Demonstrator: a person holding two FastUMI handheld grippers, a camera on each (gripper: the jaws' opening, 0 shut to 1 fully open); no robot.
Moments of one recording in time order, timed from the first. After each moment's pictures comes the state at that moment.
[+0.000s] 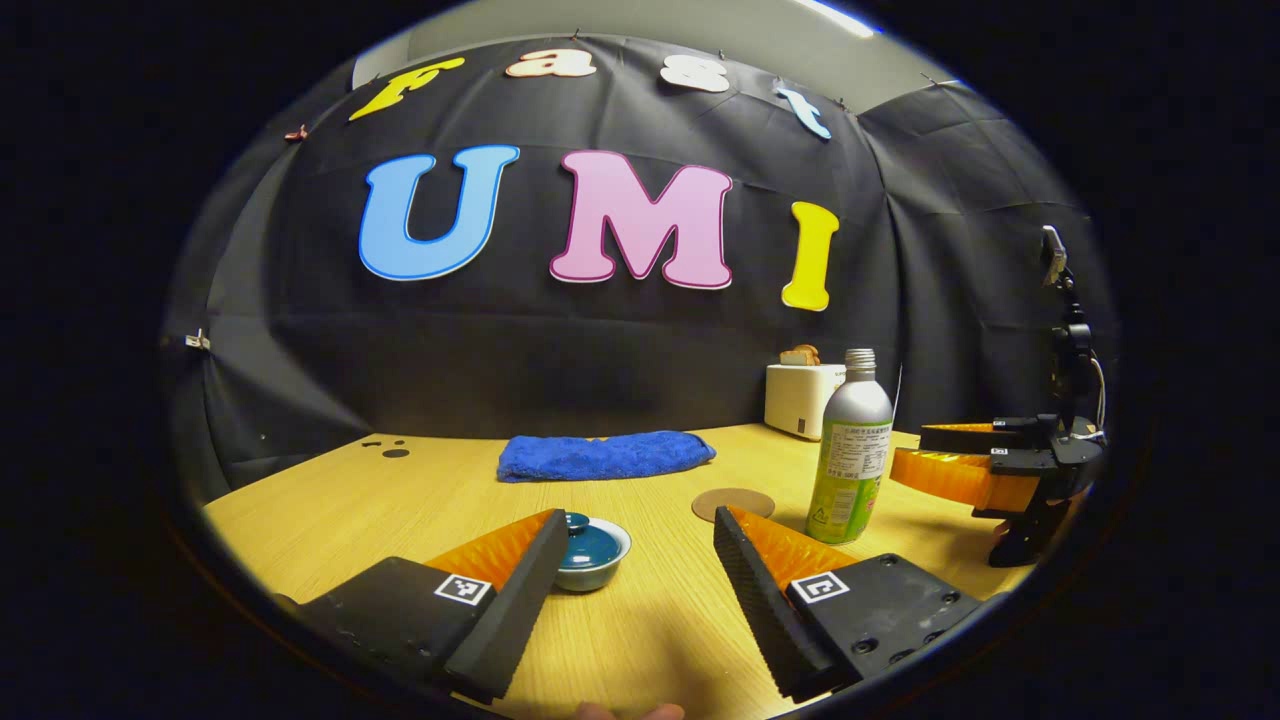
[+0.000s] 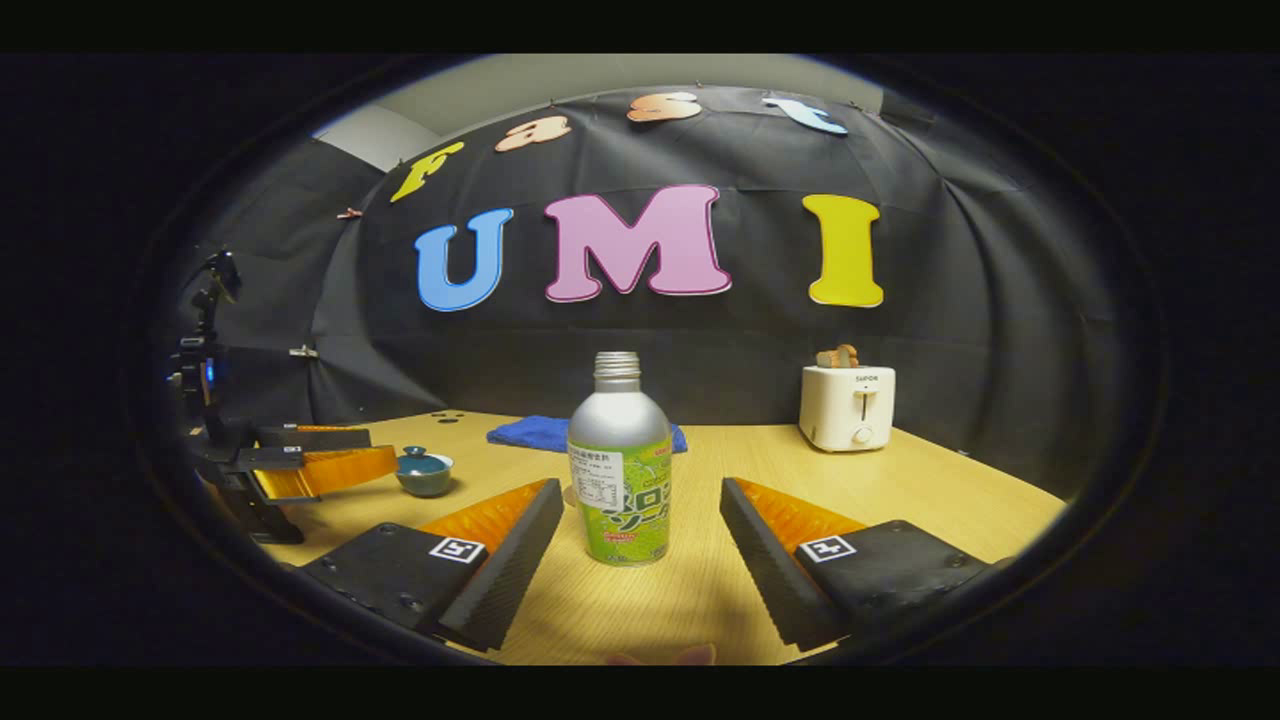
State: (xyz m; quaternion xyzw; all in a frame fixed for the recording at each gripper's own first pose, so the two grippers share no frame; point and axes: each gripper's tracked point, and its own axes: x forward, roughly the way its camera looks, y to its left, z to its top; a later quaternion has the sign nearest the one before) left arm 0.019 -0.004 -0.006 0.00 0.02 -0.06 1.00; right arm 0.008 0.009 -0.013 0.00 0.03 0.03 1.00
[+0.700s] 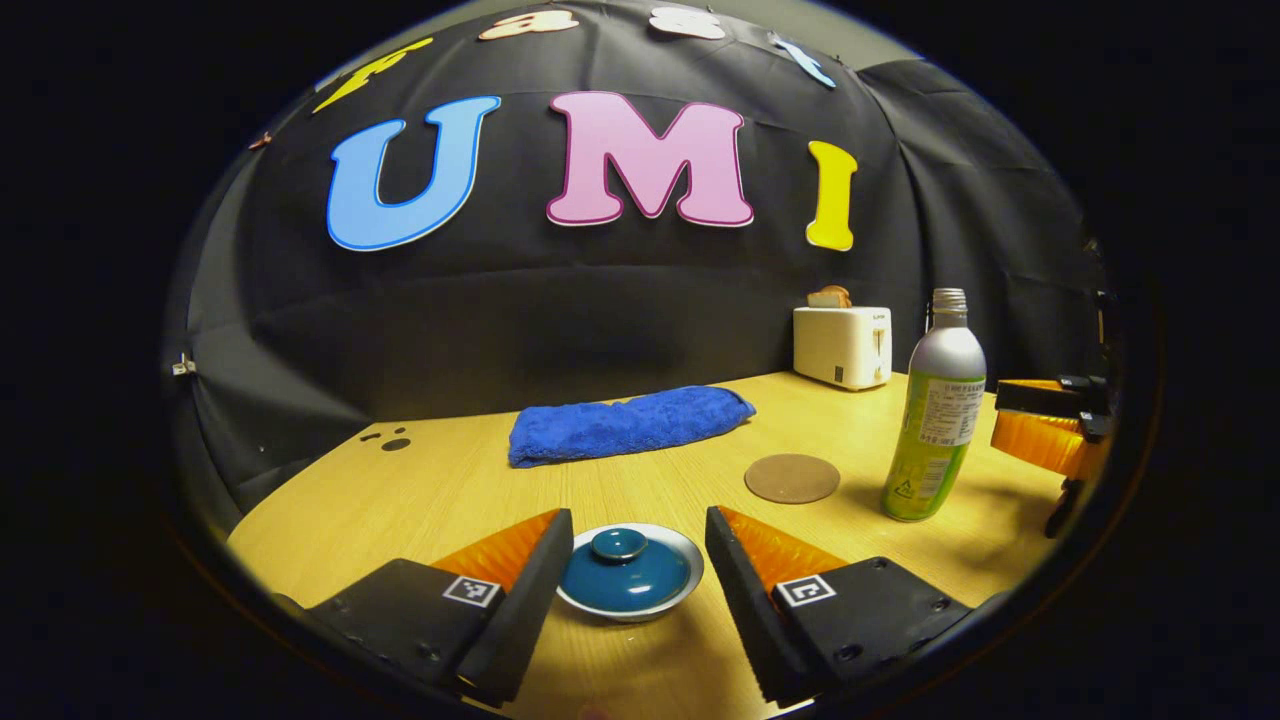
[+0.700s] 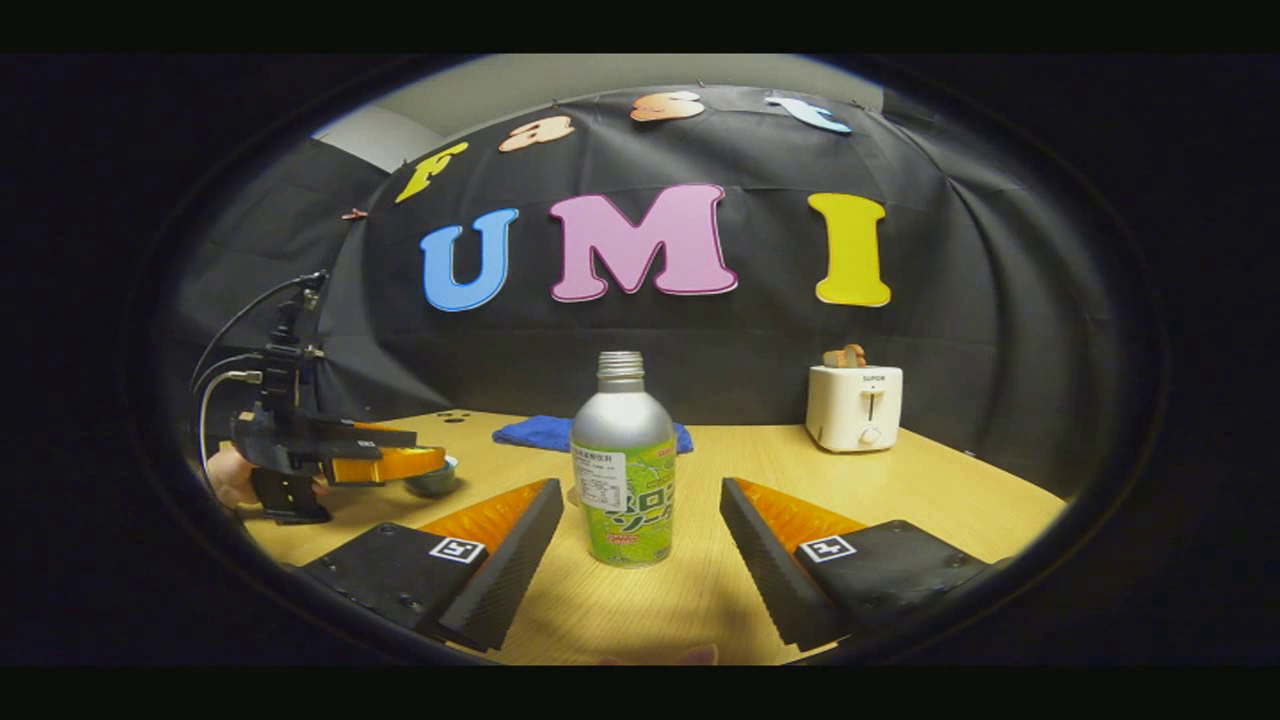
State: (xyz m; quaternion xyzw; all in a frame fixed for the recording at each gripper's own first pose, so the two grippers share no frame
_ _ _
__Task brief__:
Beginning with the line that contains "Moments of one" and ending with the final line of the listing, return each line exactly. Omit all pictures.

__Response to this task__:
Moments of one recording in time order, timed from the first. After each moment's pictures comes the state at that moment.
[+0.000s] 
[+0.000s] 
State: (xyz m; quaternion xyzw; all in a frame fixed for the recording at each gripper's own first pose, so the two grippers share no frame; point and axes: each gripper's tracked point, and its own axes: x forward, roughly the way its camera looks, y to its left, z to its top; a later quaternion has the sign nearest the one before) left arm 0.019 -0.004 -0.006 0.00 0.02 -0.06 1.00; right arm 0.008 0.009 -0.013 0.00 0.03 0.03 1.00
[+0.700s] 
[+0.700s] 
State: (xyz m; quaternion xyzw; all in a frame fixed for the recording at each gripper's own first pose, so the two grippers share no frame

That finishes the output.